▸ Directions for this task: Please transcribe the listing below in full and word for word, without its pictures.

▸ Supplied material:
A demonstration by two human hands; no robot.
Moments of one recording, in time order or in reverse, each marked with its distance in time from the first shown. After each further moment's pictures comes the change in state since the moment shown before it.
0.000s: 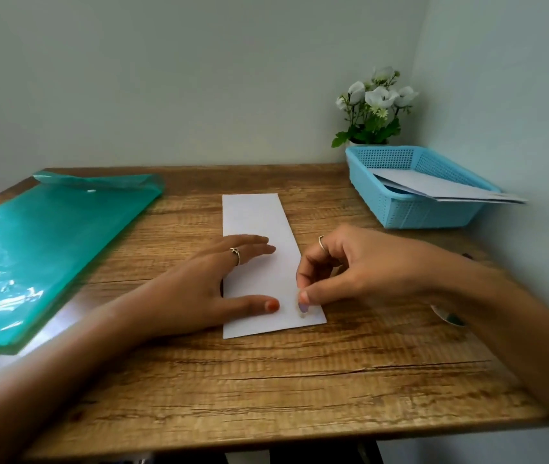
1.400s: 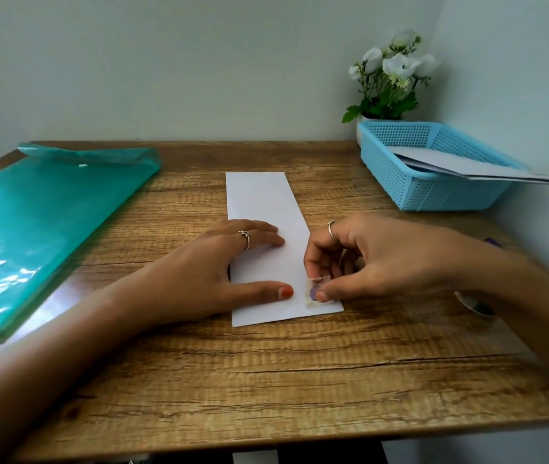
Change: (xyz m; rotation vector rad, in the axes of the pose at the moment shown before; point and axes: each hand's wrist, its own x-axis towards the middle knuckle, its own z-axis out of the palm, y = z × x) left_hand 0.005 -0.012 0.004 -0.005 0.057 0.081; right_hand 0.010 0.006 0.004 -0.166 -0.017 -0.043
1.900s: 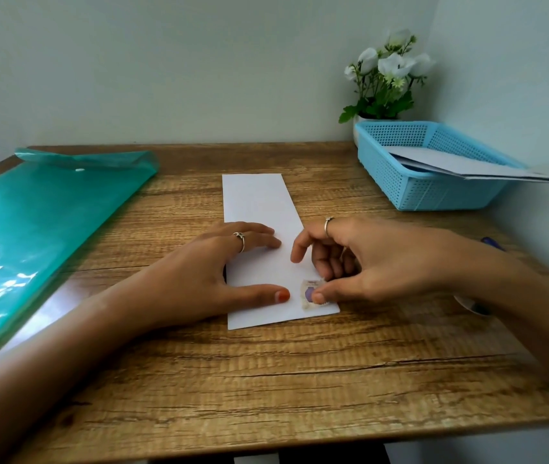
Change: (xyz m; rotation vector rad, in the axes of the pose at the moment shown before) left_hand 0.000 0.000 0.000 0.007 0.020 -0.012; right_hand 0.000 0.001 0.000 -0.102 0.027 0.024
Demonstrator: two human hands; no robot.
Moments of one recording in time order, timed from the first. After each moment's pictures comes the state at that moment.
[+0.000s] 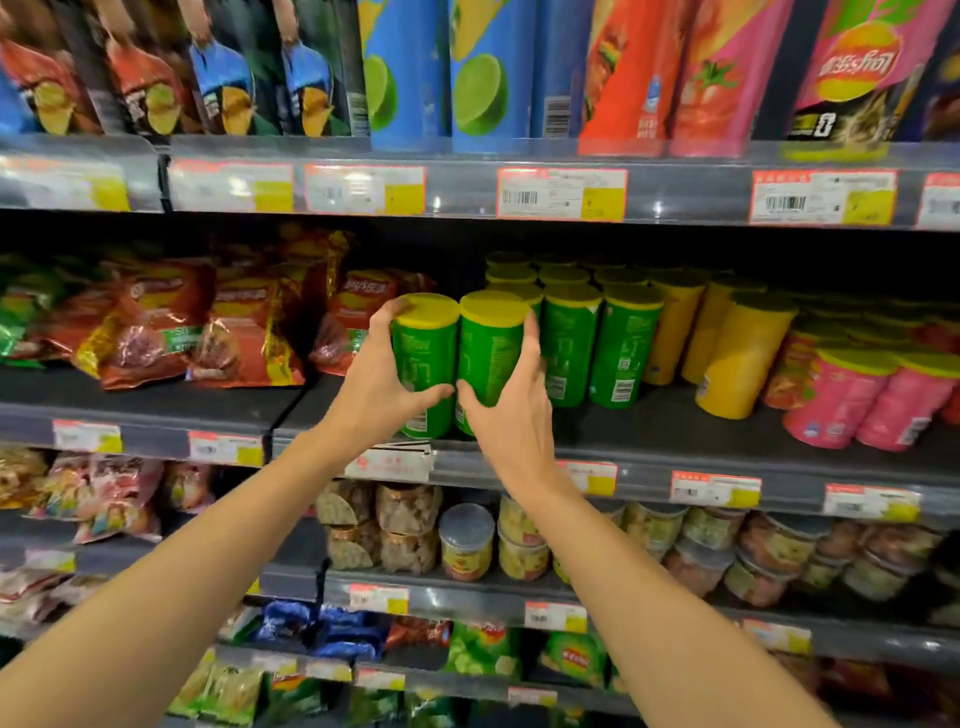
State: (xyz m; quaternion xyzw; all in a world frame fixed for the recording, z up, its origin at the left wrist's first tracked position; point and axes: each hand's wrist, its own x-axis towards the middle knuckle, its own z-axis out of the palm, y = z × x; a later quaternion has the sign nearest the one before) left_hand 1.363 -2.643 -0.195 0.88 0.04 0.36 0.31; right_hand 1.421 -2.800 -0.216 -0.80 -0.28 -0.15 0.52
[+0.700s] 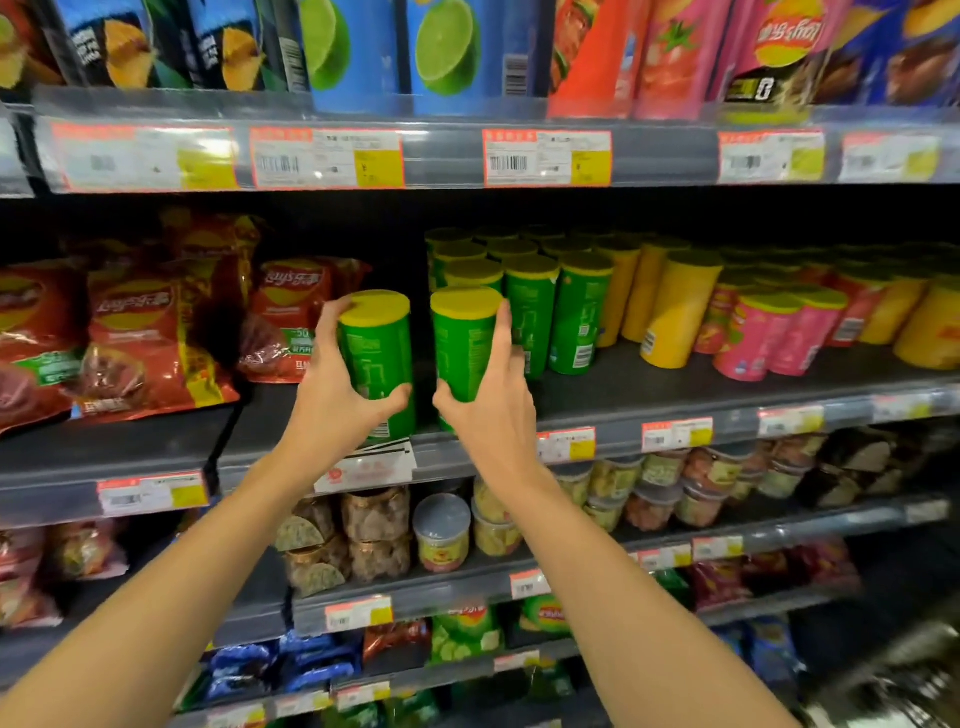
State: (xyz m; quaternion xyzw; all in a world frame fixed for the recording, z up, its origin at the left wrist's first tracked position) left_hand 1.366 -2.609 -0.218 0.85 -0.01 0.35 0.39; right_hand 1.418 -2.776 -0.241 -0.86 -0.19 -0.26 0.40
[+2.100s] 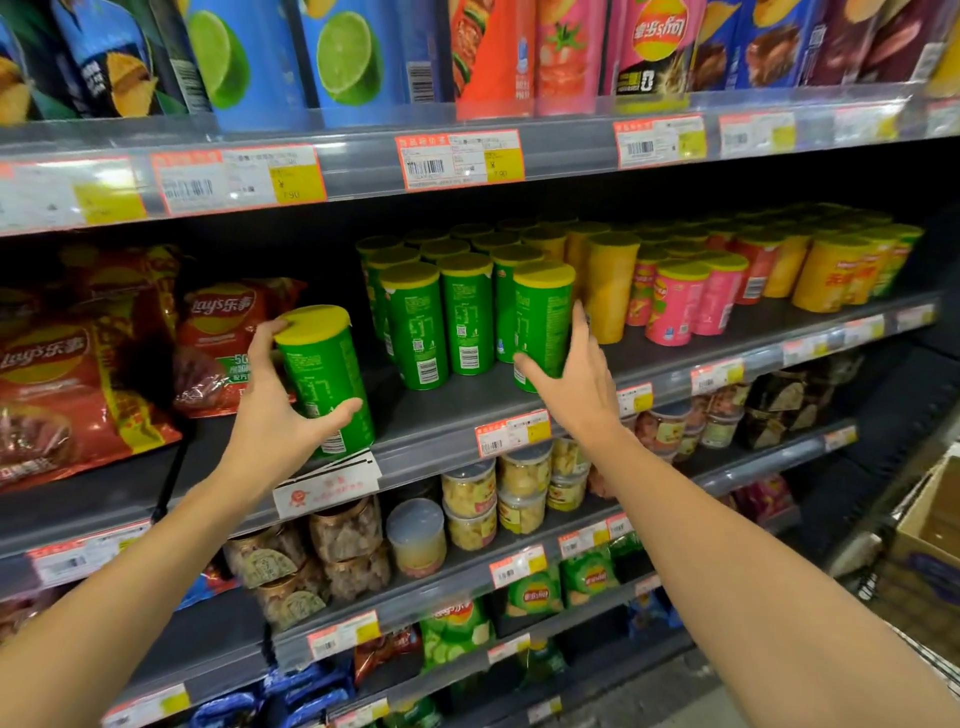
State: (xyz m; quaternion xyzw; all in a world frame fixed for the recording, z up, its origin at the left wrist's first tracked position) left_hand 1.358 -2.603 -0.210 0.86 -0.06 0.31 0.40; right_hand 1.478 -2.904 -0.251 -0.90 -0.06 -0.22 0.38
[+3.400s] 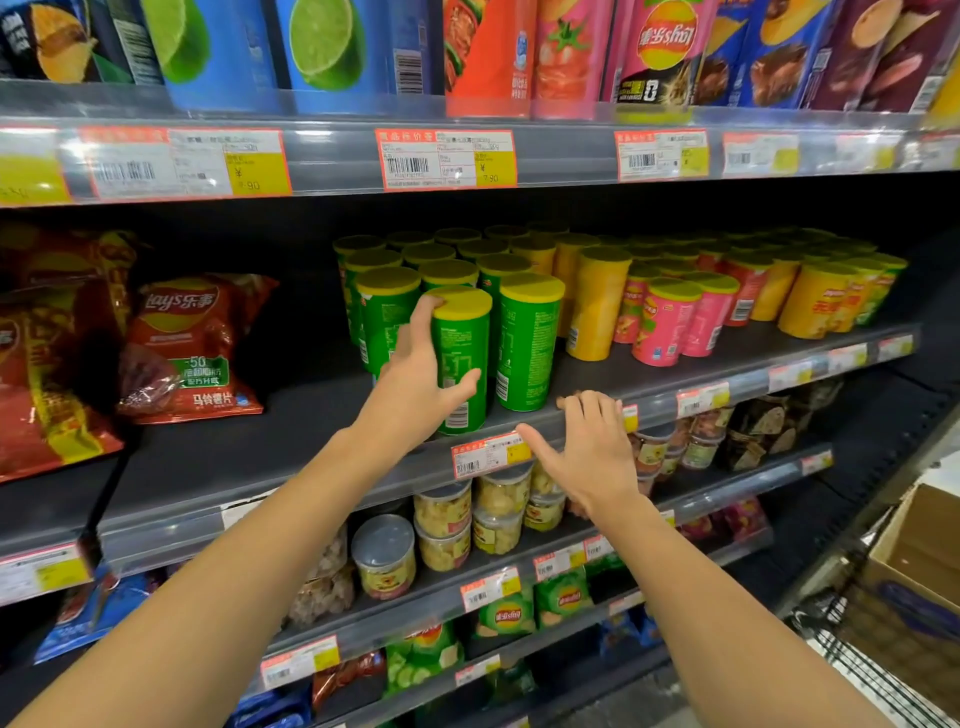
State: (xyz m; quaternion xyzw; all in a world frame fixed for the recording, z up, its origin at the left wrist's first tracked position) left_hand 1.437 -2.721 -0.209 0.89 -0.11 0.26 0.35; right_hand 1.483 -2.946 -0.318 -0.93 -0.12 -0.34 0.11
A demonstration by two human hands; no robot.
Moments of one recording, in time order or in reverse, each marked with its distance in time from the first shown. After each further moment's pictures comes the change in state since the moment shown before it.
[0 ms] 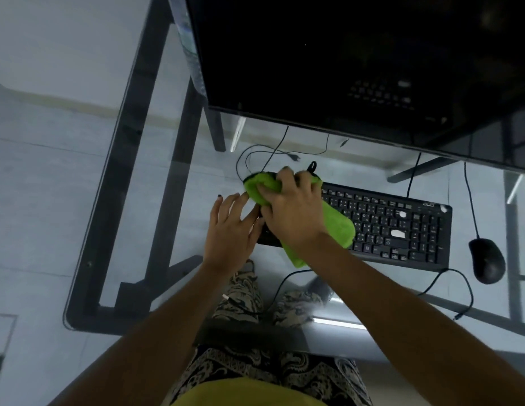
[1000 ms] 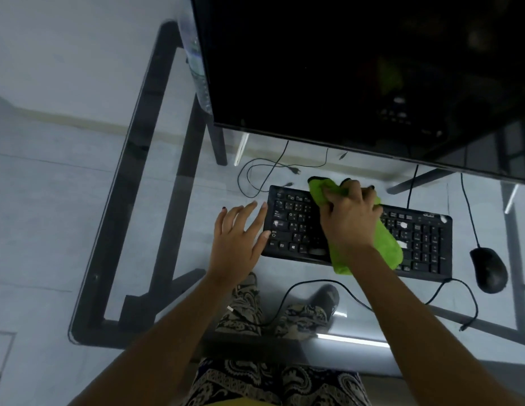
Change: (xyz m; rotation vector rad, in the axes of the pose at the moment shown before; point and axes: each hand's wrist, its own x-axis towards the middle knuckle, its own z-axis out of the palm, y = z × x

▸ Result below:
A demonstration by two human hands; no robot.
Moments of one recording, in time order or in reverse, each marked with its distance in time from the first shown. After each further moment's pictures comes the change in state since the moment shown before it.
0.000s: 
1.400s: 
Change: (xyz m; rotation vector rad, in the axes of the pose at the moment shown before; point and axes: each hand's wrist, its own x-axis towards the middle knuckle, its own z-axis out of the palm, y = z × x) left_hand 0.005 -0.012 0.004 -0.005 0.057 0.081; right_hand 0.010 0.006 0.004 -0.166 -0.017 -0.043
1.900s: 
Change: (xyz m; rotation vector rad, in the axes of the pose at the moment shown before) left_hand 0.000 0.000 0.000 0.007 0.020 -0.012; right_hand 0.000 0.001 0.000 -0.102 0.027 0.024
Demonstrator: two human hands; no robot.
Moments of one recording in time order, timed from the first. After each moment's pictures comes the state at that moment.
[+0.000s] 
State: (xyz m; quaternion xyzw; all in a world frame fixed for the recording, z up, its origin at the left wrist's first tracked position; point and axes: each hand's wrist, its own x-axis towards the middle knuckle, its own z-axis out of the palm, y = z × x; a later quaternion has the sign nearest the one before) left_hand 1.363 -2.643 -0.195 0.88 0.04 0.36 0.31; right_hand 1.421 -2.800 -0.216 -0.80 -0.28 -0.15 0.52
[+0.700s] 
State: (xyz m; quaternion xyzw; all in a world frame fixed for the recording, z up, its origin at the left wrist's first tracked position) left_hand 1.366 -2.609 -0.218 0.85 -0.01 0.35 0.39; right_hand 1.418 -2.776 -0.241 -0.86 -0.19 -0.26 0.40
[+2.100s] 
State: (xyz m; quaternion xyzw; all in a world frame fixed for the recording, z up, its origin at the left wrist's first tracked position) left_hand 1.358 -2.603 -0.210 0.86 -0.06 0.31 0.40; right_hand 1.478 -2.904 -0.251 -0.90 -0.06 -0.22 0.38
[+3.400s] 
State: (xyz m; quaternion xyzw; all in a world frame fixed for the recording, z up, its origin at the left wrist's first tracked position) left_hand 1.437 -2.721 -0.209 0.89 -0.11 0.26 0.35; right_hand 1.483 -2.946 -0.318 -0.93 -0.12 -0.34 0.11
A demonstration by two human hands; no robot.
Moments of one recording, in time order or in reverse, each marked with its distance in time from the first shown. After each further moment's pictures comes the change in state since the moment shown before it.
[0 ms] 
[1000 ms] 
Change: (xyz m; rotation vector rad, in the axes of the pose at the moment shown before; point and axes: each hand's wrist, its own x-axis towards the middle knuckle, its own z-axis out of the palm, y = z × x

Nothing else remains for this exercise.